**WHAT YOU ARE ASKED TO DO**
Only lines holding the word "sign" should be copied from the material.

**INFORMATION SUPPLIED**
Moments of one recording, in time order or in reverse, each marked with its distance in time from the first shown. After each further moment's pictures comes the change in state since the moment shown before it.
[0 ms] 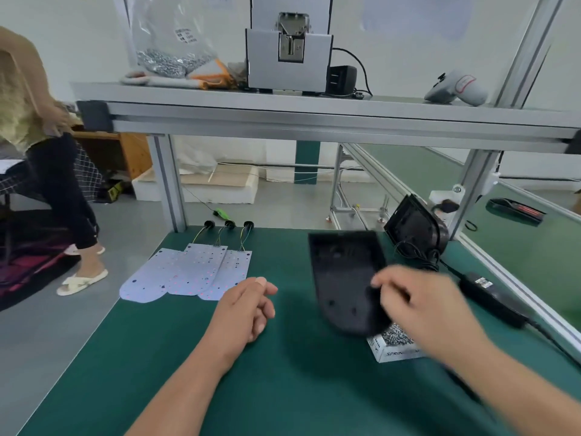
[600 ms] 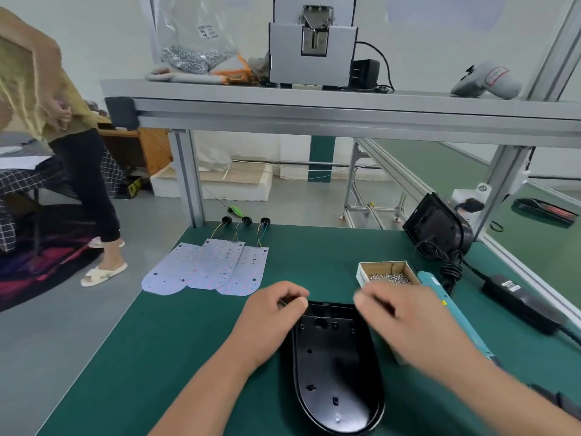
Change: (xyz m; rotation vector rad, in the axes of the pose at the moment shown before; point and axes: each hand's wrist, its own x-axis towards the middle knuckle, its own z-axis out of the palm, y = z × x) left_hand -0.007 -0.002 0.009 0.297 -0.048 0.135; right_hand -0.003 -0.034 0.025 0.073 -0.213 -0.053
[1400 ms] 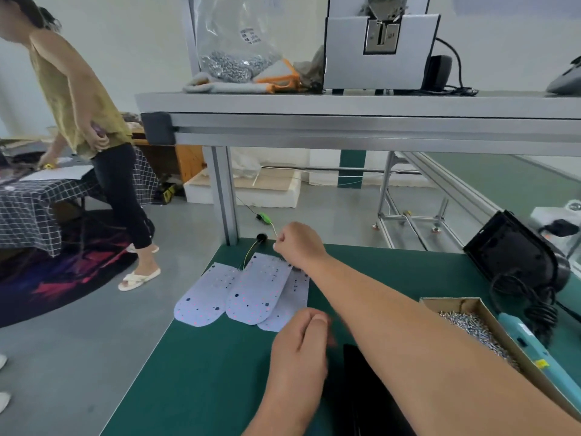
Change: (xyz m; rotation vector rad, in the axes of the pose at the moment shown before) left_hand 0.009 0.001 -0.006 -0.290 0.252 -0.051; right_hand 0.297 -0.068 0.183 0.005 -0.158 0.012
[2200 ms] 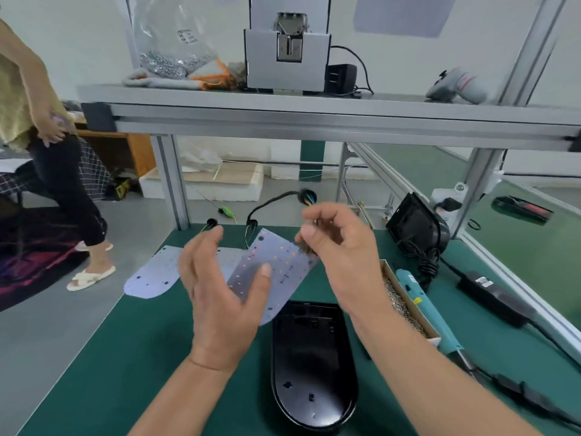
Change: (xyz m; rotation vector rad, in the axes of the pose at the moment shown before) left_hand -0.020 0.032 -0.003 0.418 0.359 0.699; right_hand -0.242 0.023 -0.125 0.985 0.499 -0.266
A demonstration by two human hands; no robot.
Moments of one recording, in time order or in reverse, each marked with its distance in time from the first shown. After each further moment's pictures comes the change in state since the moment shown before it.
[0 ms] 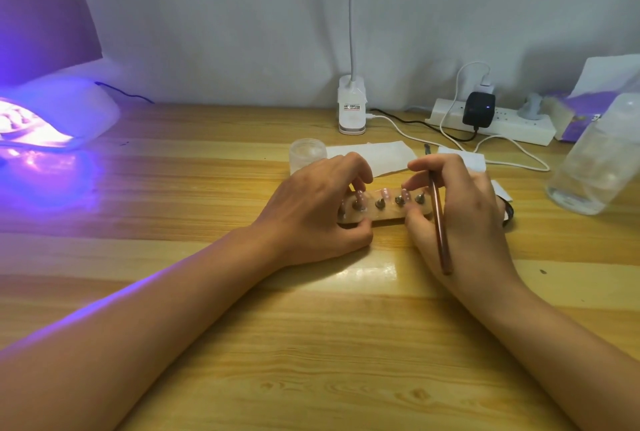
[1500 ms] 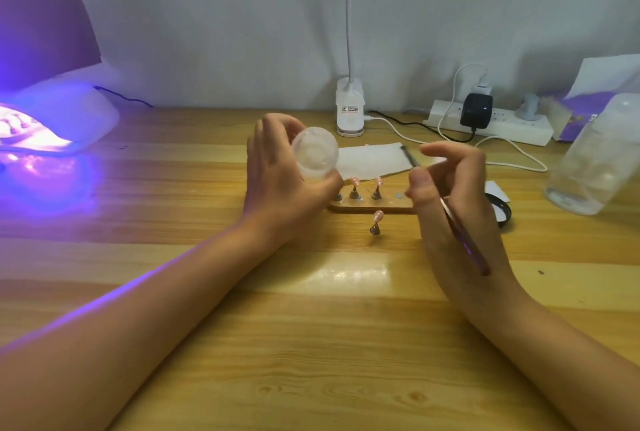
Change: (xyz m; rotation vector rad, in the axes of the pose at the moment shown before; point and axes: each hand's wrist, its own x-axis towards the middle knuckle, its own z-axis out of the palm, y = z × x) left_hand 0.009 -0.016 -0.004 -0.100 0.463 -0.349; right_hand -0.002 -0.009 0.000 0.398 0.049 -0.083
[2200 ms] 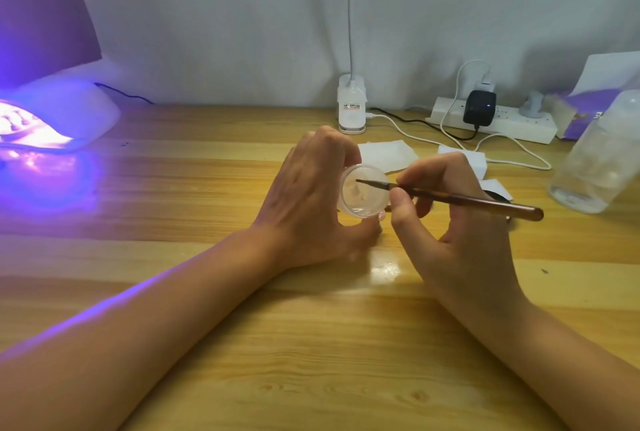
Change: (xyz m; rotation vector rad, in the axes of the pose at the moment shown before) left_hand -0.013 0.017 -0.004 0.055 -0.211 0.450; right_hand -0.004 -0.005 0.003 -0.048 0.021 -0.197
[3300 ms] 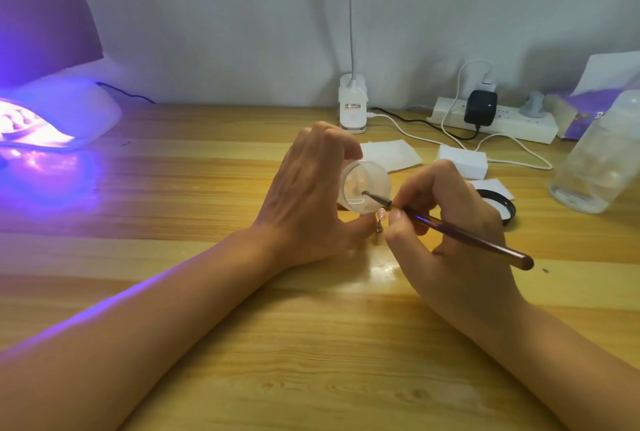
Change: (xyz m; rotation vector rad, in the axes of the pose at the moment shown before) left_hand 0.000 0.000 0.001 0.017 0.027 -0.020; right_hand -0.005 -0.004 -0.001 -0.072 -0.051 -0.063
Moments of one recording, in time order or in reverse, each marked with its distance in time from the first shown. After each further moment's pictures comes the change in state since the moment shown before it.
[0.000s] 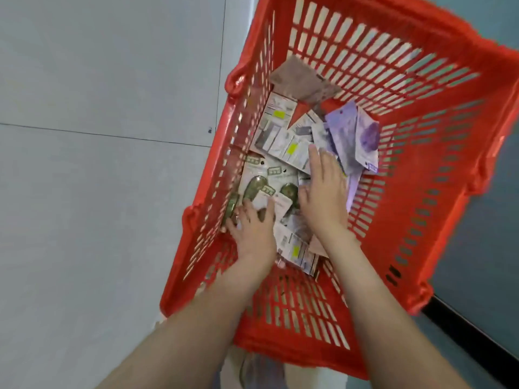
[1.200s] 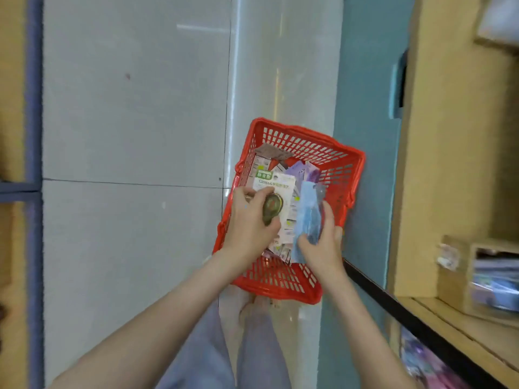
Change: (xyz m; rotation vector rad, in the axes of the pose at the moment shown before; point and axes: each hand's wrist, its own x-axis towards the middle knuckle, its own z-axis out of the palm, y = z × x) left_hand -0.218 0.000 -0.284 -0.728 0.348 0.341; right_hand -0.118 -0.116 -0.295 0.642 -0.093 0.612
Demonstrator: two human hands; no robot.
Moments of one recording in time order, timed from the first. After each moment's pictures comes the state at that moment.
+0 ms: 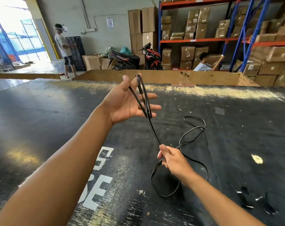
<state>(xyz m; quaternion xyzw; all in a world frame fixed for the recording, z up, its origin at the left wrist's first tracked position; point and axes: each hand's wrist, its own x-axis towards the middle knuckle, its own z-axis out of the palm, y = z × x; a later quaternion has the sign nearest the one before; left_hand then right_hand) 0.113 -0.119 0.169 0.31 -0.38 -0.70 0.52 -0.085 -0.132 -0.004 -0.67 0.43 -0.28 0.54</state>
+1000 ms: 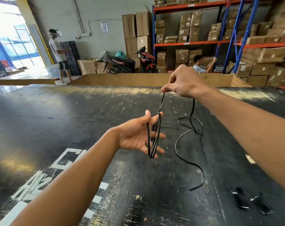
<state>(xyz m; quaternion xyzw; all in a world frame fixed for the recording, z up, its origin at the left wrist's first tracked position) 0.079 -0.124 0.111 0.43 -0.39 -0.76 0.31 -0.089 -0.233 0.211 -0.85 0.42 -0.29 0.11</state>
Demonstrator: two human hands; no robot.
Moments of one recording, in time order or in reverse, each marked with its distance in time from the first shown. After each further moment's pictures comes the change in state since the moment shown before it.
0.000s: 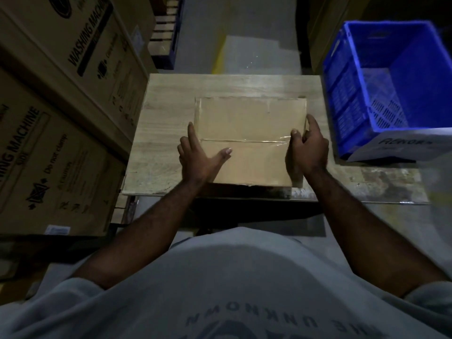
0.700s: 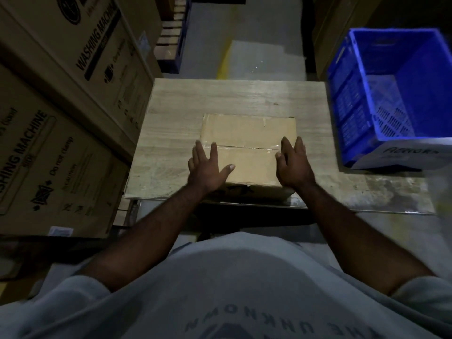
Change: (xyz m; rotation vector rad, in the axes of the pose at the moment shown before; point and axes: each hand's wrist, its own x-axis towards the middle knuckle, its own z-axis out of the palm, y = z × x) left_hand 0.011 -0.014 0.020 0.386 -0.390 0.078; right_hand -0.006 0.031 0.040 -0.275 -0.378 -0.126
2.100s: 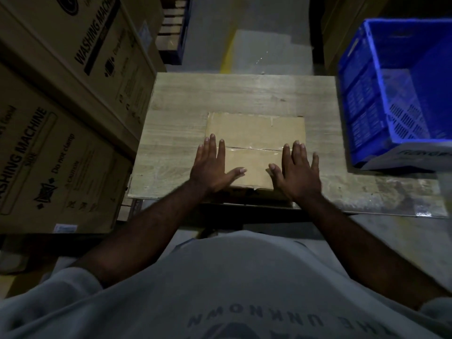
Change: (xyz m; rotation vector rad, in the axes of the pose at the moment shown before) left_hand 0.021 -0.008 -0.007 0.264 -0.033 0.180; right_hand -0.018 -0.014 0.002 -0.428 -0.062 -0.109
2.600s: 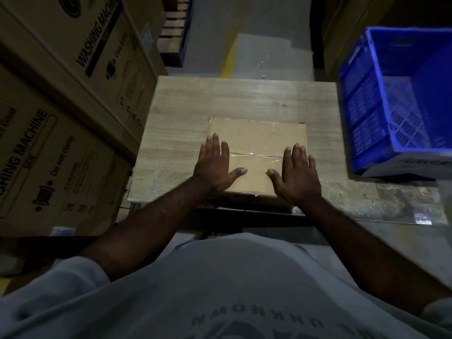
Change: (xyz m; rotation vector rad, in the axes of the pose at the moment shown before) left_hand 0.019 0.001 -0.006 0.095 -0.003 0.031; right_hand 0.015 0.000 0.006 -0.045 -0.031 -0.021
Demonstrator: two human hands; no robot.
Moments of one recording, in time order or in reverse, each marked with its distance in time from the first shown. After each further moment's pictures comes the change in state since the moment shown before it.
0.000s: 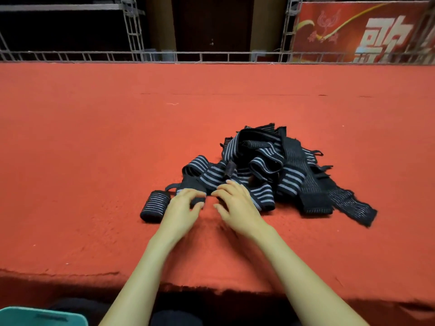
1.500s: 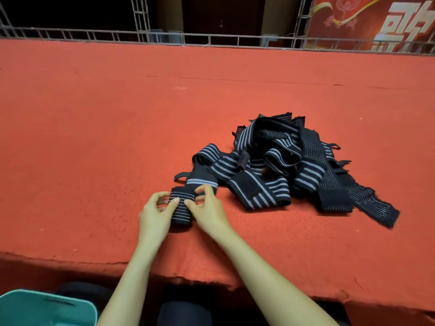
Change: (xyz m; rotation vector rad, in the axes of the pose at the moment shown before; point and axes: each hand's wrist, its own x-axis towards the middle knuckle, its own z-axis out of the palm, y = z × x) left_hand -0.036 -0.052 -0.021 -0.388 0.307 -0.488; right_hand 0.024 -0.081 0.058 0.668 -0.088 0.482
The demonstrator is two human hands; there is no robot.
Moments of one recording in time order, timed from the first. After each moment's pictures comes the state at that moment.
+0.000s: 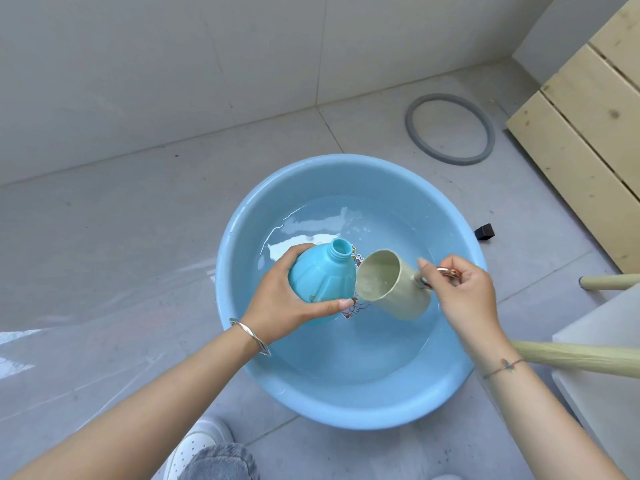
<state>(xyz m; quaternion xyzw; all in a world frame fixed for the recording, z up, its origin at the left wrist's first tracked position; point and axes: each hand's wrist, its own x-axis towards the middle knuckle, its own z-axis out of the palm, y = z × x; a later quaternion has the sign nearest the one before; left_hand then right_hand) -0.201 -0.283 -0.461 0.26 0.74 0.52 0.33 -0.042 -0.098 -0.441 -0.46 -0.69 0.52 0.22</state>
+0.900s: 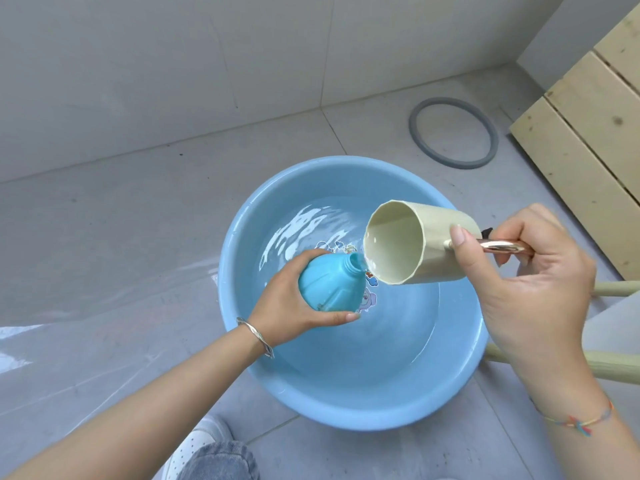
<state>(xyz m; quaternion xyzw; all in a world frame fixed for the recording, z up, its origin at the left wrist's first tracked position) -0.197 -0.283 -0.464 0.31 0.75 0.48 0.33 -0.049 -0.126 -0.335 -0.28 -0.83 0.32 0.38</state>
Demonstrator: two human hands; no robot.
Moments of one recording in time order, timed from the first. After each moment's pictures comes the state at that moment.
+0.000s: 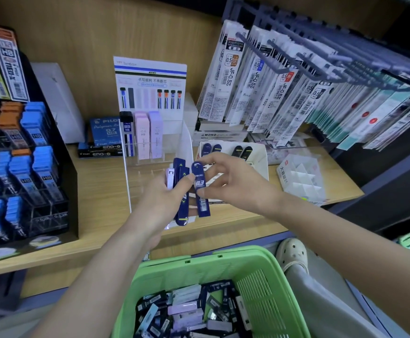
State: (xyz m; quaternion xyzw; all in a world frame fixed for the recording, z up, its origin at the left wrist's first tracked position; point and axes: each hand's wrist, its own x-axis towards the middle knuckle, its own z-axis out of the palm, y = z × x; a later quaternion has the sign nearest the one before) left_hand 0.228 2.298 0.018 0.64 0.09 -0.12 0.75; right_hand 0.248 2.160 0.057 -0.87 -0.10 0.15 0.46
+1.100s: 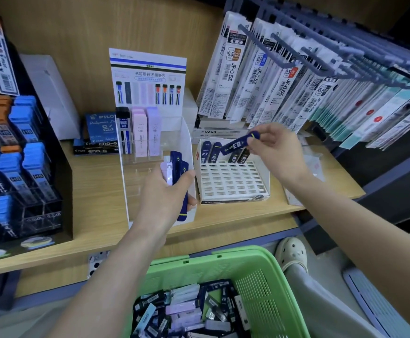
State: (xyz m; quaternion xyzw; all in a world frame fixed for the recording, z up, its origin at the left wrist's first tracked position) left_hand 0.235 2.291 0.009 0.66 0.11 -0.04 0.74; right_hand 0.298 2.098 0.049 -0.89 0.03 -0.11 0.45
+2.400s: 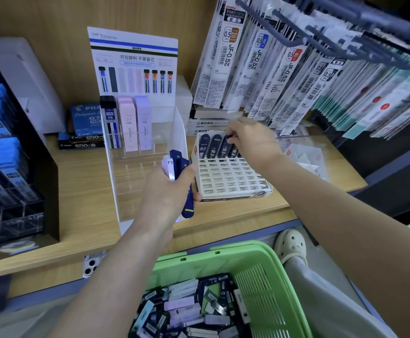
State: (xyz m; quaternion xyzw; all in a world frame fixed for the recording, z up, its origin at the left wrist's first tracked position) left_hand 0.244 2.274 0.008 0.64 0.15 -0.08 0.75; right_hand 0.351 2.100 0.018 -0.99 -0.11 -0.07 0.00
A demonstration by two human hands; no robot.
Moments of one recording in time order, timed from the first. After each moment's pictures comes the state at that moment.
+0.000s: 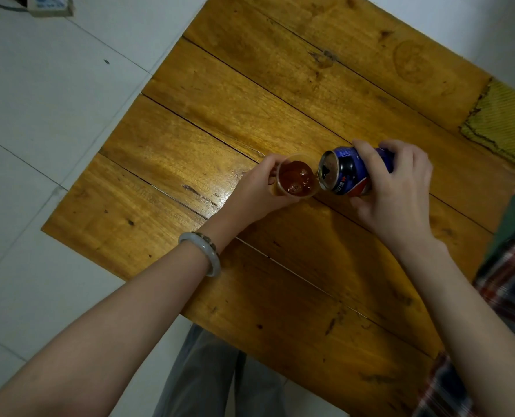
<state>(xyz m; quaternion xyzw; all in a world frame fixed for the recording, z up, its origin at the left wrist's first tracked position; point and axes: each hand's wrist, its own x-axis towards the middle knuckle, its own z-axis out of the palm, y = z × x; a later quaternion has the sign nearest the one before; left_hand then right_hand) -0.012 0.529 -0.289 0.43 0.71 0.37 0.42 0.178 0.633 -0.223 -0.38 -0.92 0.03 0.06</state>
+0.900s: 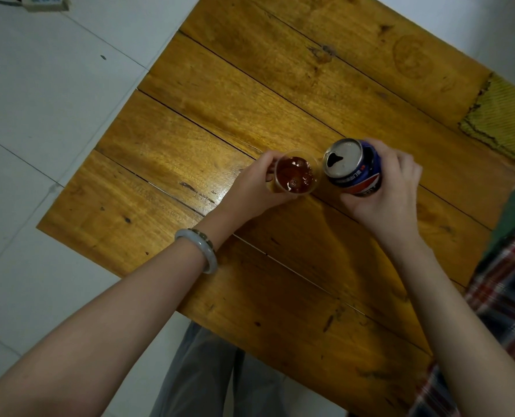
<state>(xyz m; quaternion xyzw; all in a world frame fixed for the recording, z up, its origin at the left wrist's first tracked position) -0.013 0.529 -0.289 0.44 0.71 0.37 0.41 0.180 0.627 -0.239 -0.46 -0.84 0.24 0.14</state>
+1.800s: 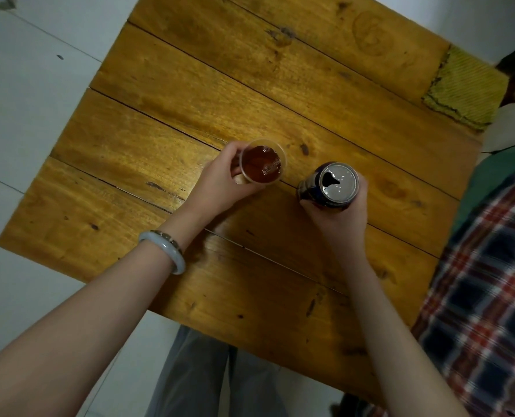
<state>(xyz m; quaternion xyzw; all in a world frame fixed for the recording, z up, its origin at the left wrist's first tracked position) -0.011 0.528 -0.290 0.39 0.72 0.36 0.43 0.202 0.581 -0.281 -0.60 -0.66 0.39 0.25</state>
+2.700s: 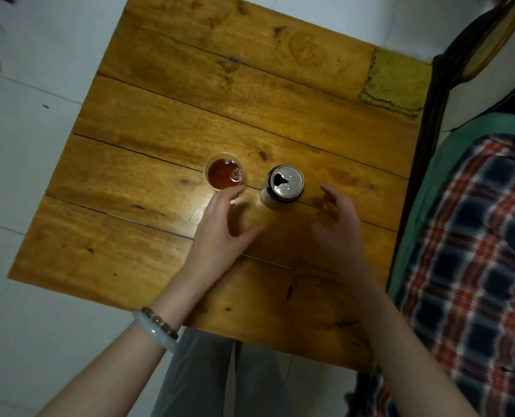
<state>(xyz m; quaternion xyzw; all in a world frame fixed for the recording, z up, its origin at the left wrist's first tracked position) 0.069 0.481 -0.218 0.47 0.71 0.37 0.36 0.269 0.569 -0.252 -0.56 -0.68 0.40 0.26</state>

**EXERCISE RESPONSE**
<state>(xyz m; quaternion xyzw; all in a world frame fixed for the recording, z up, its origin at the left wrist's first tracked position; point and axes: each hand's wrist, its own x-axis towards the middle knuckle, its own z-axis out of the palm, y = z × x; a later quaternion has the sign nearest the one before; left_hand then right_hand) 0.113 -0.119 0.169 0.31 -0.38 -0.70 0.52 -0.085 -0.132 -0.004 -0.67 0.43 -0.28 0.54</state>
<state>(xyz m; quaternion xyzw; all in a world frame fixed for the recording, z up, its origin at the left wrist's first tracked position; point and axes: each hand's wrist, its own x-axis towards the middle knuckle, its own z-axis out of the palm, y = z × x; a later quaternion has the sign nearest the one before; left_hand then right_hand) -0.201 -0.283 -0.461 0.26 0.74 0.52 0.33 -0.042 -0.098 -0.441 -0.46 -0.69 0.52 0.22</state>
State: (xyz m; quaternion xyzw; all in a world frame fixed for the recording, z up, its origin at the left wrist's first tracked position; point and axes: each hand's wrist, its own x-axis towards the middle knuckle, its own z-axis out of the palm, y = z × x; a later quaternion has the sign nearest the one before) left_hand 0.228 2.298 0.018 0.64 0.09 -0.12 0.75; right_hand 0.248 2.160 0.057 -0.87 -0.10 0.15 0.46
<state>(xyz m; quaternion xyzw; all in a world frame fixed for the recording, z up, its origin at the left wrist's first tracked position; point and axes: each hand's wrist, its own x-axis towards the middle knuckle, its own z-axis out of the palm, y = z × x; a later quaternion has the sign nearest the one before; left_hand then right_hand) -0.012 0.529 -0.289 0.43 0.71 0.37 0.42 0.178 0.633 -0.223 -0.38 -0.92 0.03 0.06</state>

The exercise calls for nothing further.